Ocak, hayatın merkezindedir, ailenin merkezindedir ve bizatihi canlılık alametidir.
Bir vadide, bir yaylada, bir dağın tepesinde bir ocak yanıyor ve dumanı tütüyorsa, yolda kalmışlar, yol yorgunları, yolunu kaybetmiş olanlar, yol azığı tükenmiş olanlar, derhal o ocağa, göklere doğru kıvrıla kıvrıla yükselen o dumana doğru yönelirler ve sevinçlerinden adeta uçarlar.
"Meb'us bey gelmez ki bu dağı gezek
Bu manalı dağın sırrını çözek
İki isli taşla bir de yaş tezek
Ne yanar ne söner tüter bu dağda"
(Aşık Reyhani)
Ocak, hayatın, hareketin, umudun ve canlılığın göstergesidir.
İstiklal Marşımızın ilk mısralarını hatırlayalım:
"Korkma! Sönmez bu şafaklarda yüzen al sancak,
Sönmeden yurdumun üstünde tüten en son ocak."

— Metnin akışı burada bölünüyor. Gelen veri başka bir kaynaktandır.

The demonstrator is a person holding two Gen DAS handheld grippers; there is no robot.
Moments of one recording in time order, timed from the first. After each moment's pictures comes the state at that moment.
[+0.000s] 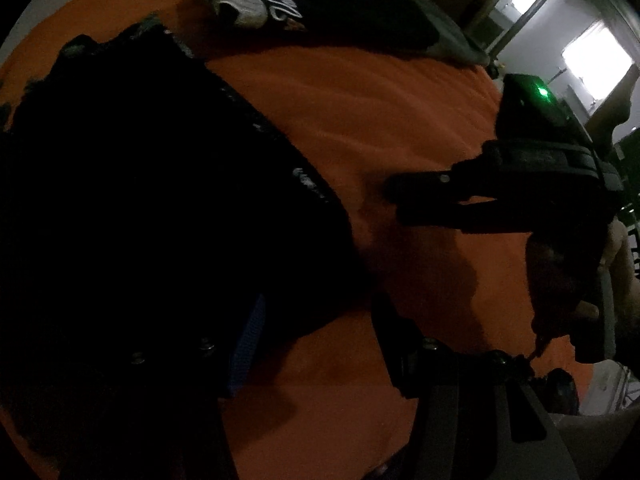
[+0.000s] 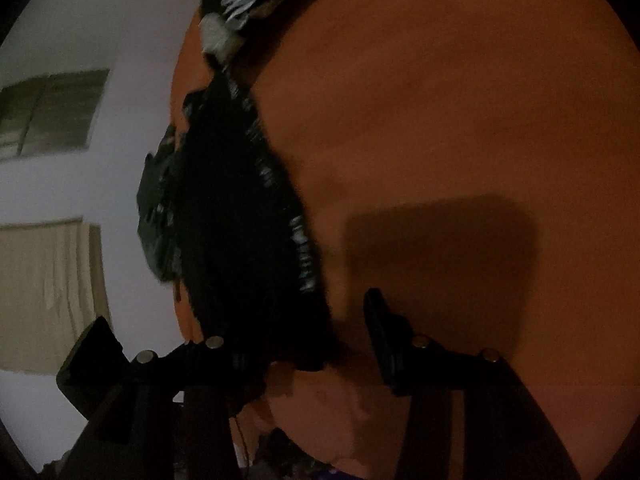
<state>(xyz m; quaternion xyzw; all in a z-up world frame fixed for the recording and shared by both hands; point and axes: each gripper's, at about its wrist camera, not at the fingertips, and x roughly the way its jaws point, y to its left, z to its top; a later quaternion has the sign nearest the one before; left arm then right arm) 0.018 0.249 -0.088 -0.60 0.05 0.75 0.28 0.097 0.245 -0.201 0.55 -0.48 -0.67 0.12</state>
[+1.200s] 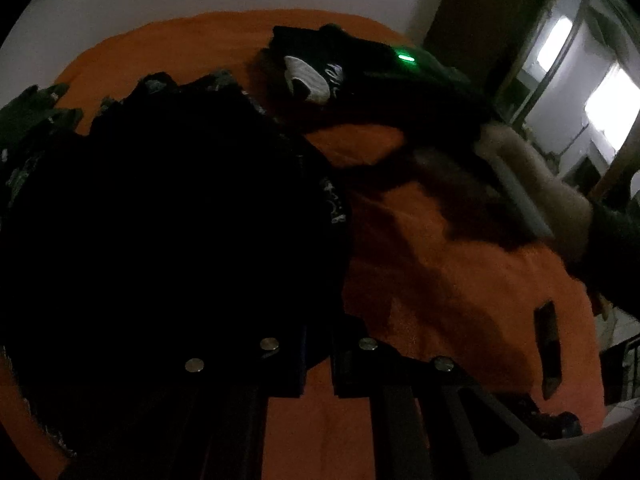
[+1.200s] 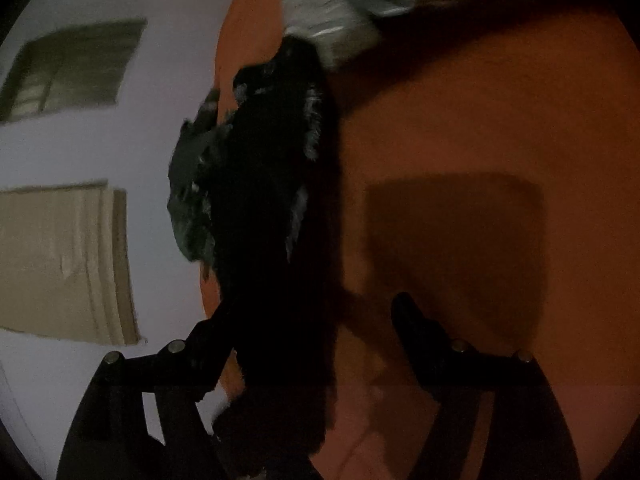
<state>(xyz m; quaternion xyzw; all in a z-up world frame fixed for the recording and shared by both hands) 0.048 0.191 -0.042 -0.50 0.01 0.84 0.20 -0.088 0.197 -0.195 0.58 -0.42 -0.65 0.26</state>
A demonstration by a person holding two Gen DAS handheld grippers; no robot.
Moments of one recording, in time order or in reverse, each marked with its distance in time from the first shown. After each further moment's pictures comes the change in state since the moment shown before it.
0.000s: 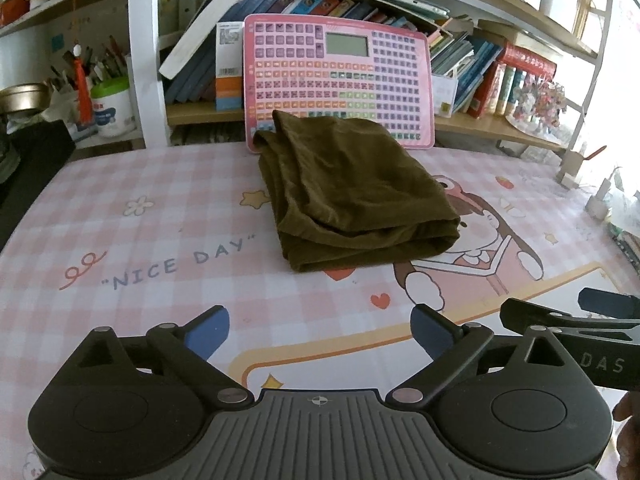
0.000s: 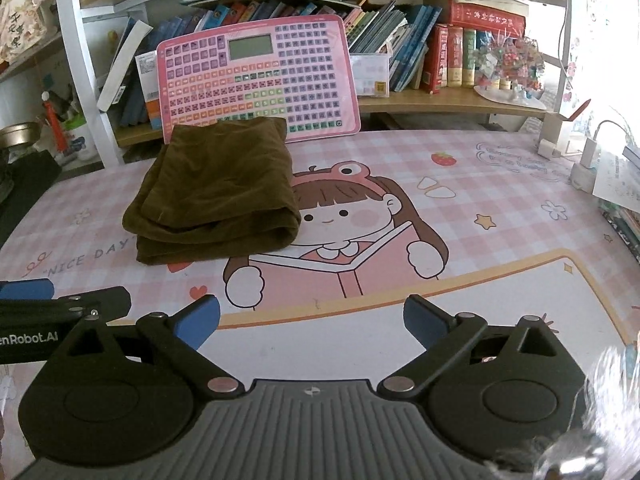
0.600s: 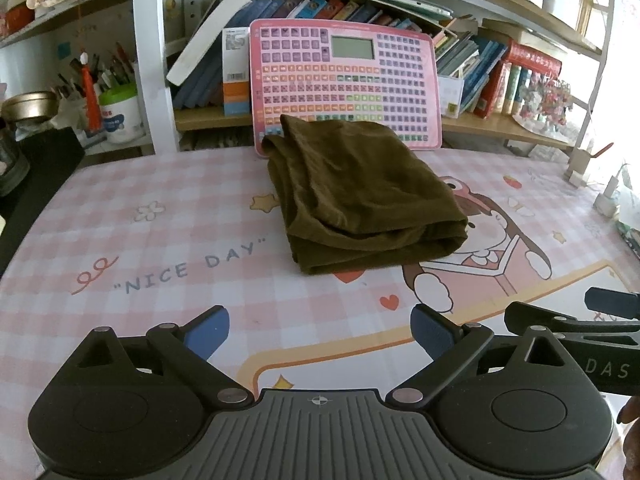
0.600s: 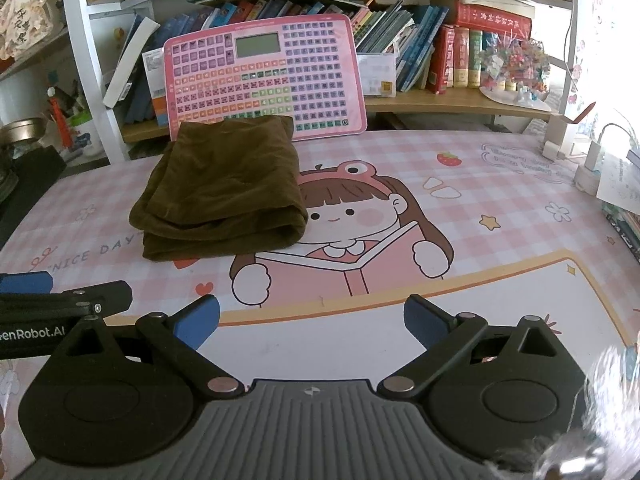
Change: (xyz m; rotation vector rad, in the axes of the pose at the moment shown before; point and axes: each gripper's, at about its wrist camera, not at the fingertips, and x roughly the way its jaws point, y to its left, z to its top) left arm -0.003 -0.001 0.000 0.009 -0.003 0.027; right arm -0.001 0.004 0.001 -0.011 0.006 0.007
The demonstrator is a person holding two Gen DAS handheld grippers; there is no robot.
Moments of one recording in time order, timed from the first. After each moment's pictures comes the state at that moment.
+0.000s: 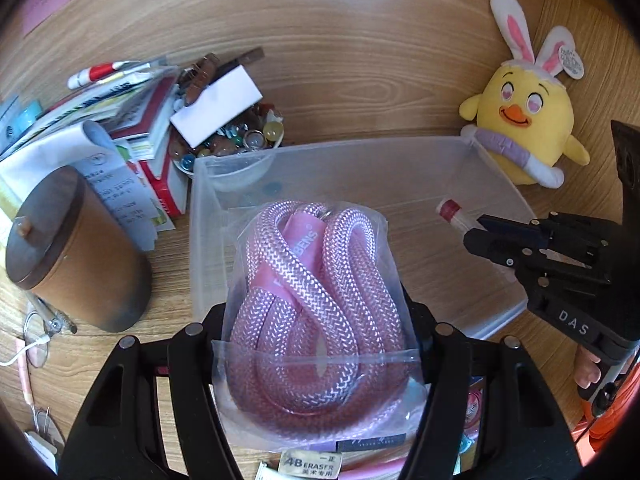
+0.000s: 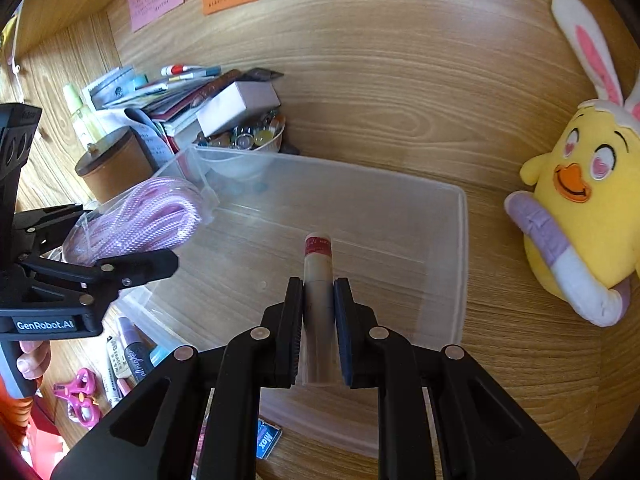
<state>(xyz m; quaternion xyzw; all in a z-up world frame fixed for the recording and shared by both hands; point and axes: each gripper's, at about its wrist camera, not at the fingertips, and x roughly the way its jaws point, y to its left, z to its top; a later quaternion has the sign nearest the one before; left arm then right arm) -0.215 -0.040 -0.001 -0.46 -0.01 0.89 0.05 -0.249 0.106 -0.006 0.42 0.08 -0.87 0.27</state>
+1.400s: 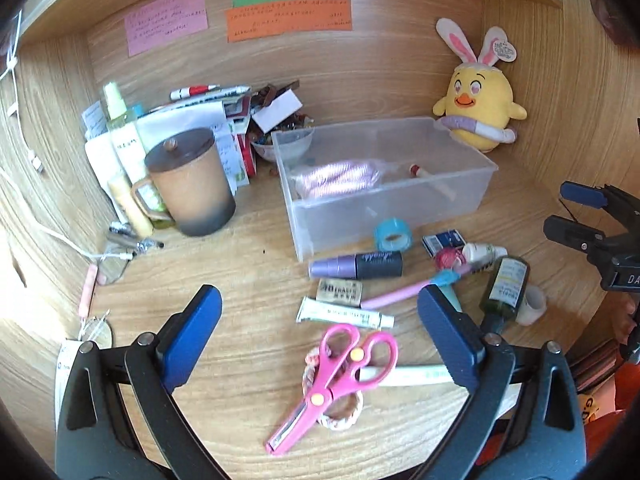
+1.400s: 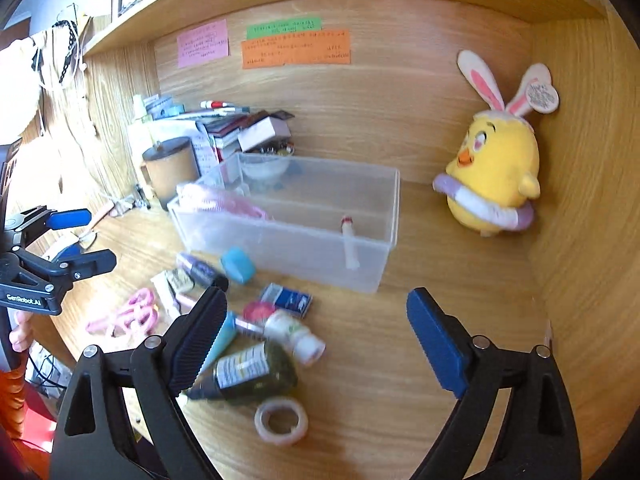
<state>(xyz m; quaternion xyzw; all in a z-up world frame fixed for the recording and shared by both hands) -0.026 -0.051 0.020 -0.37 0.03 0.93 0.01 -0.070 0.169 0.023 0.33 0.06 -0.92 0.22</state>
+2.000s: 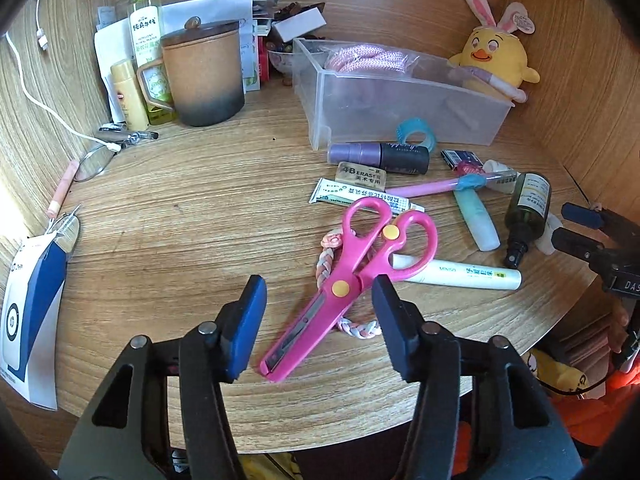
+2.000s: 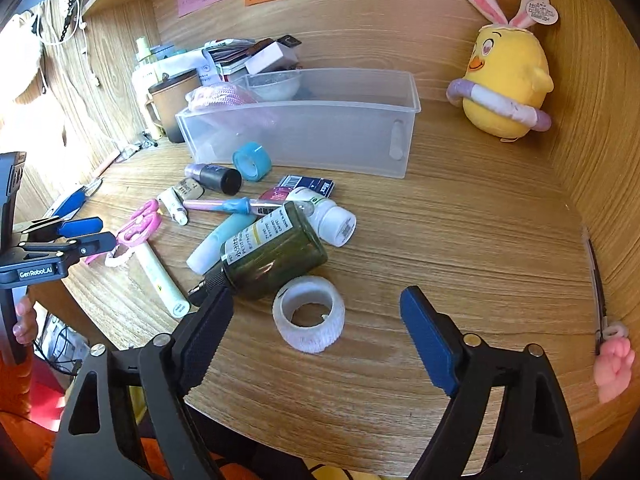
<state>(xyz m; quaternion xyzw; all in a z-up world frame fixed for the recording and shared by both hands) 0.006 -0.079 -0.050 -0.44 -0.03 0.90 0.02 -0.042 0.168 -0.041 0.40 0.05 -0.89 0.23</state>
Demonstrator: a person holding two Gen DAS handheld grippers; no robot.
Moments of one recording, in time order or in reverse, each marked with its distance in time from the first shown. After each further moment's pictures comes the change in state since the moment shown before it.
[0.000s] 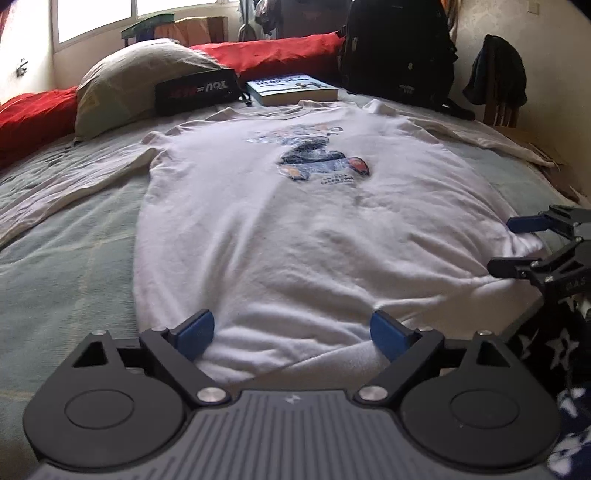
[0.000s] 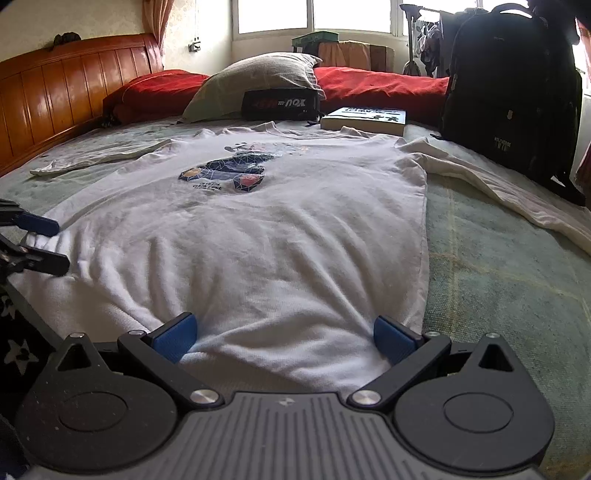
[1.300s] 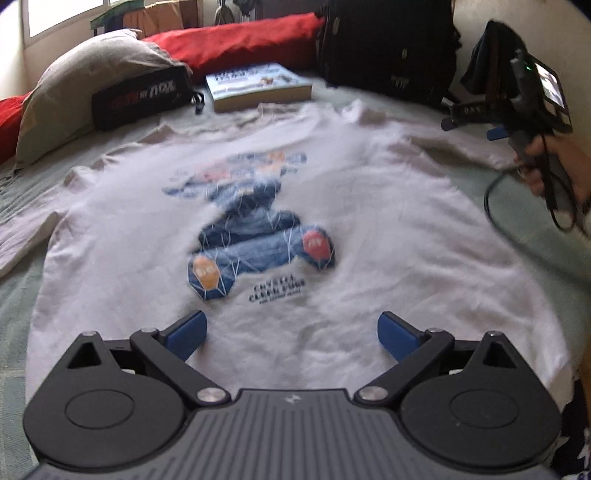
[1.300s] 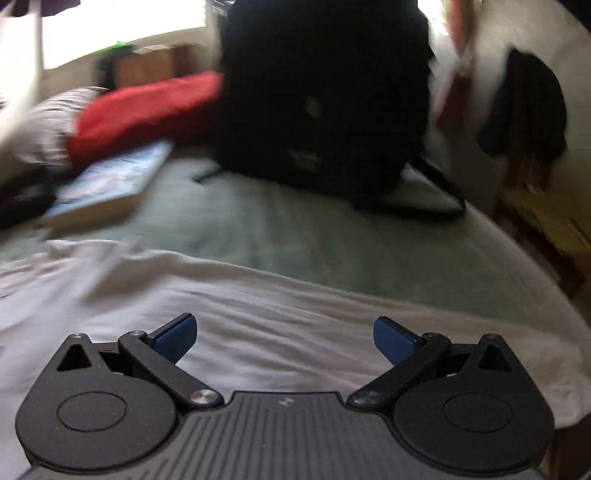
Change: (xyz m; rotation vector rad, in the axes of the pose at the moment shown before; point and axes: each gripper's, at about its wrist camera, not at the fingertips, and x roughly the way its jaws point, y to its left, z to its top) left arm 0.108 -0.053 0.098 0.038 0.079 -0.034; right arm 0.129 -0.257 0.153 0.381 0.026 -0.455
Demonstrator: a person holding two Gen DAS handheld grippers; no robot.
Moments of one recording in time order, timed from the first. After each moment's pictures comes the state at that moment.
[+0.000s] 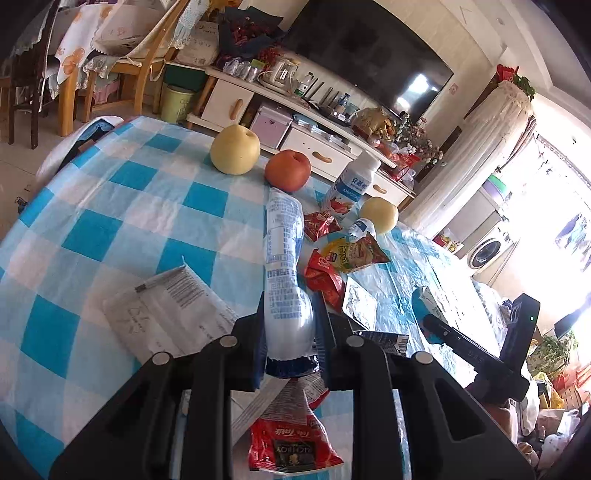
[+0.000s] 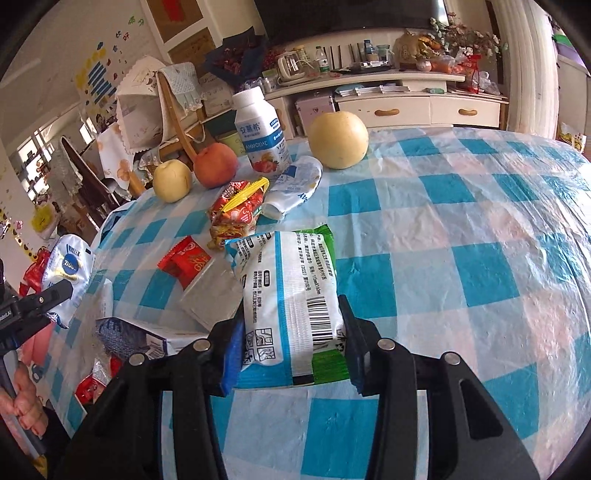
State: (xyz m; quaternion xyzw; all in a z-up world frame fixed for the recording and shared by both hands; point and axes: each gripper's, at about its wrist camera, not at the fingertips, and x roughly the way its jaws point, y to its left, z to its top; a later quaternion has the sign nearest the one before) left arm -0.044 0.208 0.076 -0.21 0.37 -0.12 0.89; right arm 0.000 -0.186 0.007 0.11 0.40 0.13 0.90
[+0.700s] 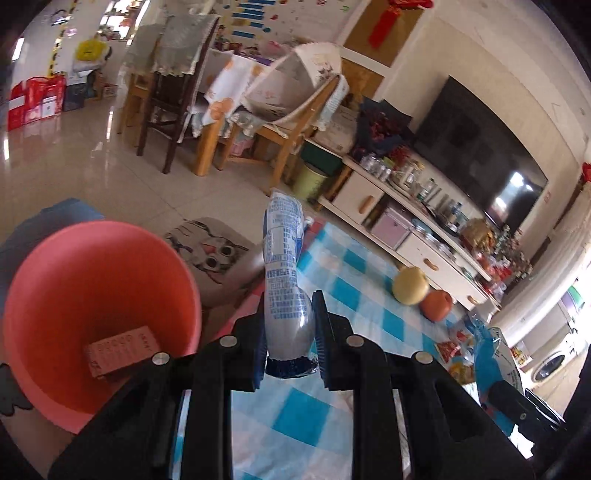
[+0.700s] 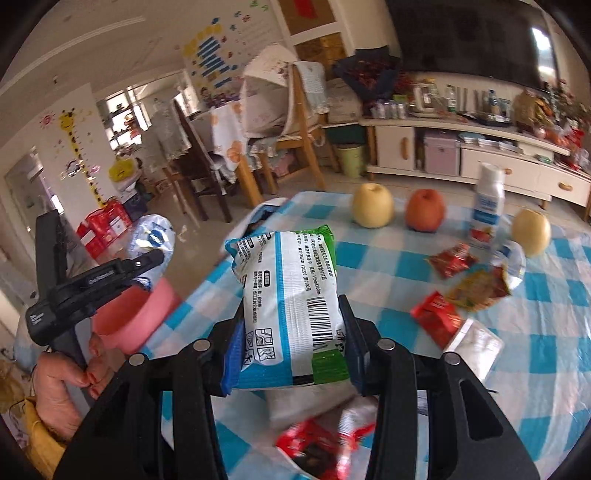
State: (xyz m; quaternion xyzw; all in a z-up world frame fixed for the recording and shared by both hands) left arm -0.107 0.429 0.120 -0.27 0.27 0.15 0.91; right arm -0.043 0.055 0.121 0.03 0.34 0.32 0.88
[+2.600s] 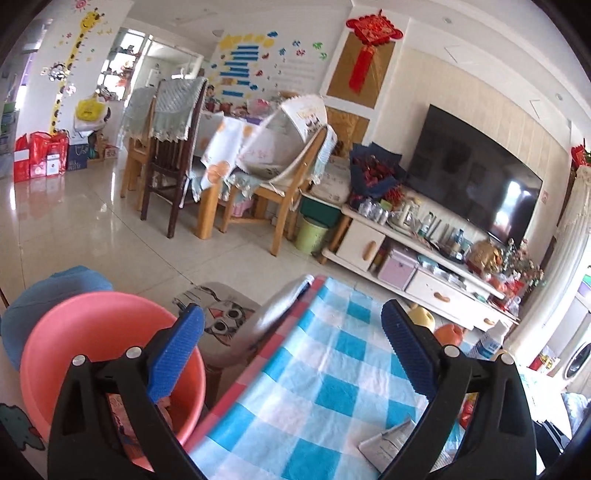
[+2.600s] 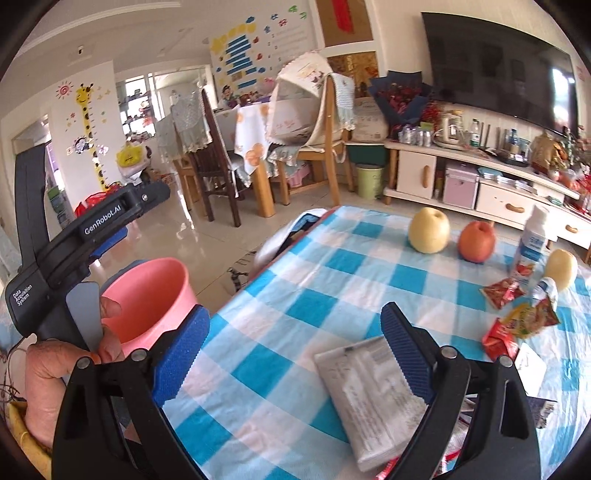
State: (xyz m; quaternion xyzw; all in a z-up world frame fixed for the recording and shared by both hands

Yurdun bir köşesinde tüten bir ocak varsa, hayat vardır, hayatiyet vardır, canlılık ve umut vardır.
Hatırlayalım, Musa Peygamberin vahye mazhariyetinin başlangıcında da, yanmakta olan bir ateş ve tüten bir duman vardır:
"(Ey Resul!) Musa'nın haberi (kıssası) sana ulaştı mı? Hani o (Sina'da) bir ateş görmüştü de ailesine: "Siz burada kalın, ben bir ateş gördüm. Ya oradan size bir kor getiririm ya da ateşin yakınlarında bize yol gösterecek birini bulurum" demişti." (Taha: 9-10)
Ocak… Yanmakta olan ve dumanı tüten ocak, canlılığın, hayatın ve hayatiyetin bir alâmeti iken nasıl oldu da, Soma'da, Eremenek'te ve son olarak Amasra'da ocaklar söndüren ocak haline dönüştü?
Bu nasıl ocak ki, girenlerin ocakları sönüyor?
Bu nemenem bir ocak ki, inenlerin ocakları başlarına yıkılıyor?
Suç ocakta mı, yoksa ocağı yönetenlerde mi? Suç ocakta mı, yoksa, ocağı tutuşturup ateşi başıboş bırakanlarda mı?
Suç ocakta mı, yoksa, ocağı tutuşturup, gazına ve dumanına çıkış yolu yapmayanlarda mı?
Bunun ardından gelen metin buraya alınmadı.